To ensure your model is recognized and utilized correctly, please specify your model class name in the user_config.py file, by following the instructions in the inline comments.

Model Inputs and Outputs

Inputs

  • batch (Dict[str, Any]): A batch of inputs as a dictionary, where the dictionary has the following key:
    • prompt (List[str]): A list if prompts representing the tasks in a batch
  • is_multiple_choice (bool): This indicates whether the task is a multiple choice question.

Outputs

The output from your model's batch_predict function should be a list of string responses for all the prompts in the input batch. Depending on the task, each response could be:

  • A single integer (in the range [0, 3]) for multiple choice tasks.
  • A comma-separated list of integers for ranking tasks.
  • A comma-separated list of named entities for Named Entity Recognition (NER) tasks.
  • (unconstrained) generated response for the generation tasks

For more information on how these responses are processed, please see parsers.py.

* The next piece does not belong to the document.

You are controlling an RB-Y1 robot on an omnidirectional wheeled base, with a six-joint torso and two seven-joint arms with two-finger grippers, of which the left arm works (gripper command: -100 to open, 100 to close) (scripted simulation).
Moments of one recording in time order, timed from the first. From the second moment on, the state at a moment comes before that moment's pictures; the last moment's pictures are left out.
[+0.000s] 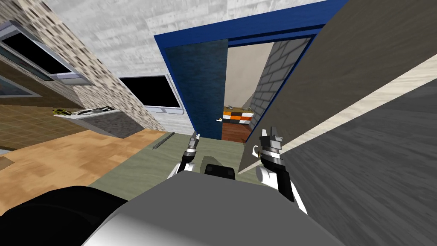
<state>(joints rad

Note that the task_type will not be explicitly provided to your model. However, the information about the task_type is implicitly available in the prompt provided.

Internet Access

Your model will not have access to the internet during evaluation. As such, you'll need to include any necessary model weights directly in your repository before submission. Ensure that your Model class is self-contained and fully operational without internet access.